Toluone, pronounced, (TYLENE) Is an industrial Chemical stripper. Osha requires when used to where Industrial rubber gloves and where a supplied air respirator. I used to use this stuff in the 90's when I worked in an industrial Boiler repair shop. We would use it to break down sludge on Heat used exchangers. Be very careful with it!!!


----------



## personalitees2 (Feb 3, 2009)

Thank you!


----------



## beanie357 (Mar 27, 2011)

We put the time involved in trying to remove stuff from garments, and decided with the chems and time, it is a cheaper policy to order an extra whatever, and print or buy an extra transfer. Just a cost of doing business. Mistakes happen.

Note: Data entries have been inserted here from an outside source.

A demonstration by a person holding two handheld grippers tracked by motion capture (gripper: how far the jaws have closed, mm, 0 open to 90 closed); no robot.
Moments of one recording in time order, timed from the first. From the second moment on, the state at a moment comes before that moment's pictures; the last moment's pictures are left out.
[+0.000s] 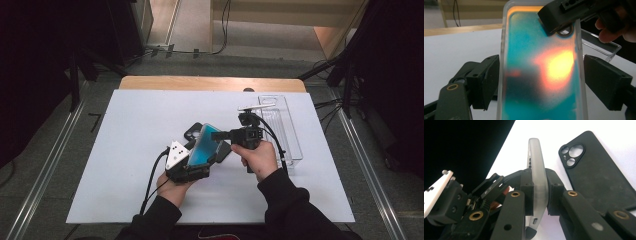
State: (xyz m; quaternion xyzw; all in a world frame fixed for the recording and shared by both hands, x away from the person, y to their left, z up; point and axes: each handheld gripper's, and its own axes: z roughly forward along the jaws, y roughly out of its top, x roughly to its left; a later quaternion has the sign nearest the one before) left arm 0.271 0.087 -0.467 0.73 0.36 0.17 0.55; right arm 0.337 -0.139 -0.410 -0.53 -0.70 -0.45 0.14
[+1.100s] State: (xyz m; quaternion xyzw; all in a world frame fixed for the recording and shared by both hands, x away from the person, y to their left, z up) left arm 0.295 0.102 -0.434 0.83 0.35 -0.03 0.43; right arm 0.323 -0.160 -0.399 -0.41 -0.79 -0.46 0.02
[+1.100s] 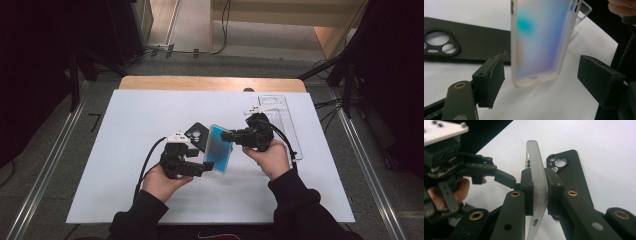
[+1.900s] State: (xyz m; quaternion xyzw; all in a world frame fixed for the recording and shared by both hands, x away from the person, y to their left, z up) left arm 0.305 0.119 -0.402 0.85 0.25 -0.05 0.46; right arm 0.312 -0.171 -0.401 -0.28 -0.84 -0.46 0.04
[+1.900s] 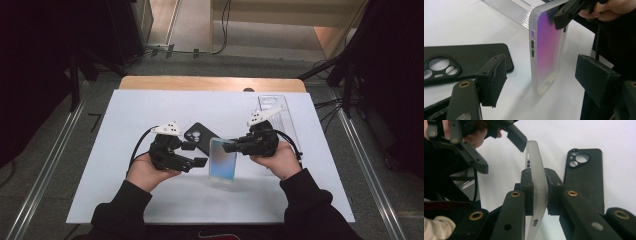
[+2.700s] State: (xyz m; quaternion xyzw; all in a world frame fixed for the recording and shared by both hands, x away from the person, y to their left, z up) left arm 0.321 0.105 -0.400 0.87 0.17 -0.11 0.44; right arm 0.313 -0.156 -0.405 -0.16 -0.88 -0.45 0.07
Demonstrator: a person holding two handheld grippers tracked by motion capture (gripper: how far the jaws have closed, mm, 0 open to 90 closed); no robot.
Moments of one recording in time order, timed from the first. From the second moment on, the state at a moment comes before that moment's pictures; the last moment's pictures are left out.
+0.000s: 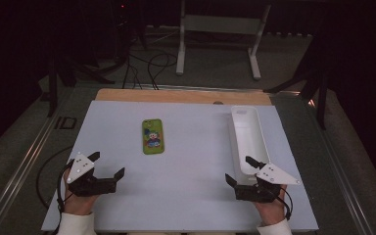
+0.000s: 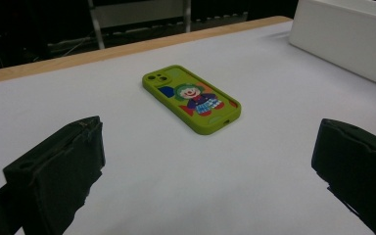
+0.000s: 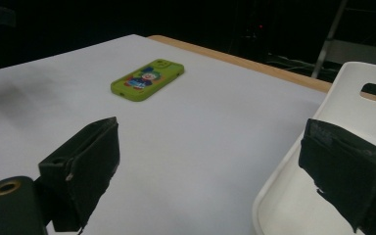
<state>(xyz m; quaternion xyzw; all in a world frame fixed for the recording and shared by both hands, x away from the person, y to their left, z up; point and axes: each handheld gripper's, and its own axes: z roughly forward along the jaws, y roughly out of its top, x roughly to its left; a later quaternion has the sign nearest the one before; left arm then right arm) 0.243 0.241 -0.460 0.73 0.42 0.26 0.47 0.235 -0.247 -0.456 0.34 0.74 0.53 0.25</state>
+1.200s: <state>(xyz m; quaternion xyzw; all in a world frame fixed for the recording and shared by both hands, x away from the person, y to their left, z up) 0.256 0.222 -0.438 0.74 0.42 0.26 0.45 0.232 -0.248 -0.452 0.35 0.73 0.52 0.26</state>
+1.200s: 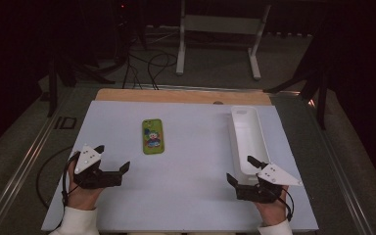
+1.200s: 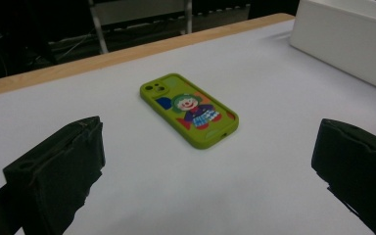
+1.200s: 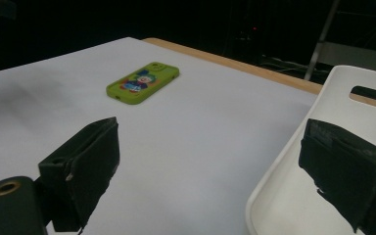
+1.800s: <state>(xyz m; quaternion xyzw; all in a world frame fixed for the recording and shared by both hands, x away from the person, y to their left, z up) 0.280 0.204 -0.433 0.75 0.43 0.26 0.42 0.232 -0.248 -0.450 0.36 0.73 0.52 0.26</state>
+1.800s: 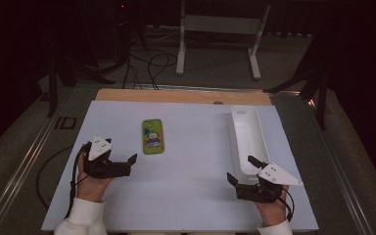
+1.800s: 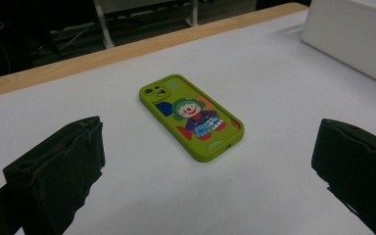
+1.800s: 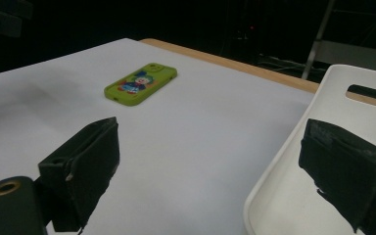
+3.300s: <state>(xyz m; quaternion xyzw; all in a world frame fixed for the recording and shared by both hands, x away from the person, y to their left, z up) 0.323 0.174 -0.434 0.77 0.45 0.26 0.38 0.233 -0.250 -0.449 0.37 0.72 0.52 0.27</state>
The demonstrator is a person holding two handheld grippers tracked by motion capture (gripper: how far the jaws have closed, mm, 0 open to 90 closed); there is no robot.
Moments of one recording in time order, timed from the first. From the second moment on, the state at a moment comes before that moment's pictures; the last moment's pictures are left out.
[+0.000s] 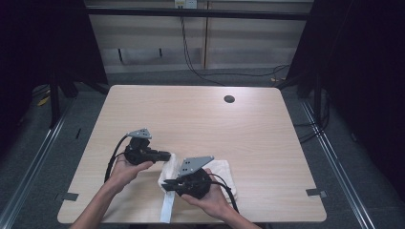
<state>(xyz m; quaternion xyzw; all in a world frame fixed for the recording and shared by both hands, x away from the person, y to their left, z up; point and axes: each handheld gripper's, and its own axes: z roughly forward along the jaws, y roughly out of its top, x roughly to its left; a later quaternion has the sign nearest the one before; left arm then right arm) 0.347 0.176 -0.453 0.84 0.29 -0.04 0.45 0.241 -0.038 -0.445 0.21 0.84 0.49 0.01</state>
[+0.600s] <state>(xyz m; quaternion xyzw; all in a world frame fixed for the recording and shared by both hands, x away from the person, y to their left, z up) 0.352 0.135 -0.455 0.85 0.27 -0.06 0.44 0.236 -0.071 -0.449 0.24 0.83 0.50 0.02</state>
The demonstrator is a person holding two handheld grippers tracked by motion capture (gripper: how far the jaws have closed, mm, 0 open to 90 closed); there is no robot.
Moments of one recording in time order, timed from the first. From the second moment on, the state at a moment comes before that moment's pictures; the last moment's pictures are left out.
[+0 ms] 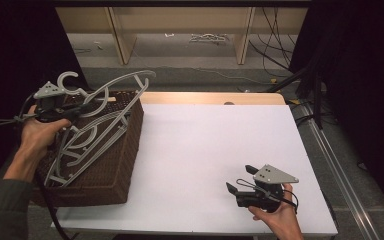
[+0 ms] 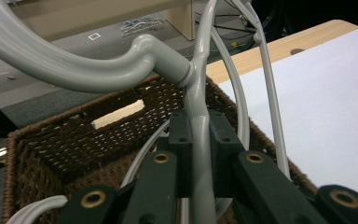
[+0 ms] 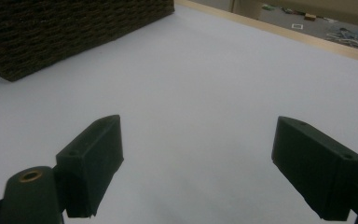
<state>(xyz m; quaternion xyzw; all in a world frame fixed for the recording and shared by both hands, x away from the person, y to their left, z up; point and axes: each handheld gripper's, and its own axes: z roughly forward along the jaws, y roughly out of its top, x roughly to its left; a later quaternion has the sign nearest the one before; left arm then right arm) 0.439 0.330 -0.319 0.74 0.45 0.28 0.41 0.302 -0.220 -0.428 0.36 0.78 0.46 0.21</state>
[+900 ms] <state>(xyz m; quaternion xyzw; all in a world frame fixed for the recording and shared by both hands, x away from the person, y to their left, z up) 0.428 0.378 -0.353 0.73 0.47 0.31 0.39 0.303 -0.220 -0.430 0.35 0.79 0.46 0.21</state>
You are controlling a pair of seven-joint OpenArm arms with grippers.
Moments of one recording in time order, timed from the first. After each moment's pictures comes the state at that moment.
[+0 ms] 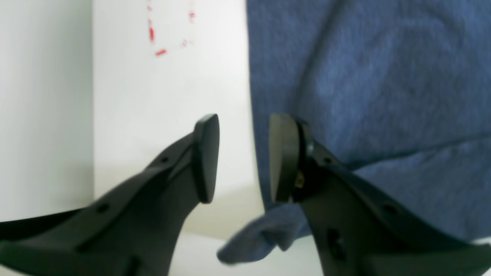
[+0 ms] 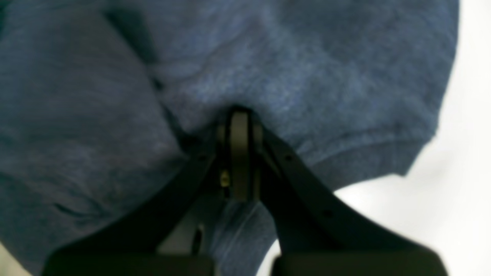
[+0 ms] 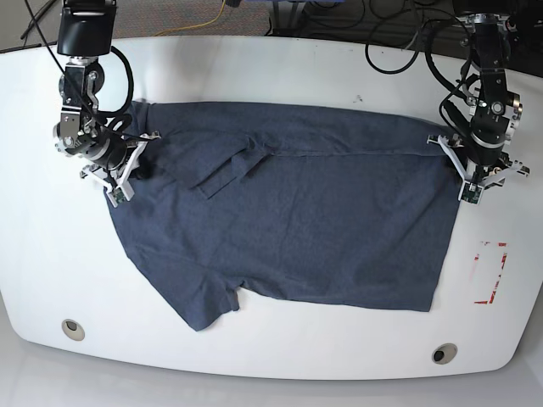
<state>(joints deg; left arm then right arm) 12.7 -19.2 -14.0 108.7 3.6 -18.7 46.4 -1.2 23.9 8.5 76.0 16.0 33.8 -41.3</state>
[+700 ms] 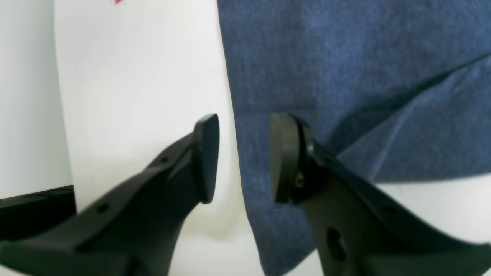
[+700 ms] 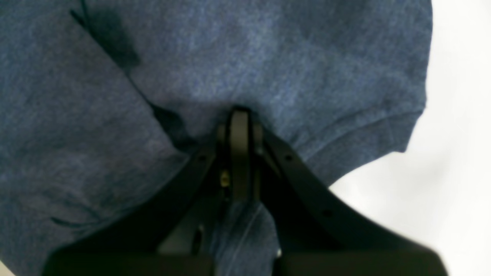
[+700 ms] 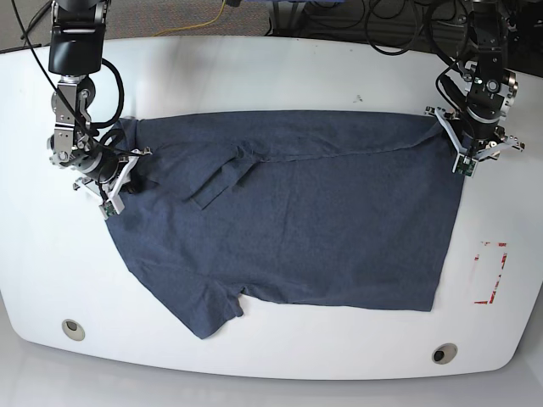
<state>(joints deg) 20.2 -19.4 -14.2 110.0 3.6 -18.8 46.3 4.1 26.0 6.2 68.0 15.8 33.6 -35.1</state>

Also gave up on embroidery removal. Just too dang tedious and iffy.


----------



## personalitees2 (Feb 3, 2009)

I have to agree!


----------



## Pjc24soc (Sep 13, 2013)

Does any one have any experince with this stuff... Any idea if this will work on a heat press number...
Max Professional Industrial 5 Fluid Ounce(S) Adhesive Remover


----------



## tatakanFEST (Nov 4, 2014)

put a bond paper on top of the transfer paper and press for about 25 sec, then peel the bond paper...


----------



## LeaderOne (Mar 6, 2014)

Use a glassine paper. tried it and it works.

Cut the glassine paper based on the size of the print. Put the glassine paper on top of the vinyl print then cover it with teflon sheet then heat press it for 200C and try first for 5secs. peel off the glassine paper. Then if it doesn't peel off together with the glassine, try to press with hands (use gloves since it is still hot) then try to peel the glassine again. If the vinyl still doesn't peel off together with the glassine, try to re-press it for 5secs again.

You can actually reuse the glassine paper for 2x to 3x depends.

HTH.


----------



## Skinbus (Jul 2, 2007)

If it's a dark transfer, try washing it in hot water. That's why you shouldn't wash them that way to prevent ruining them.


----------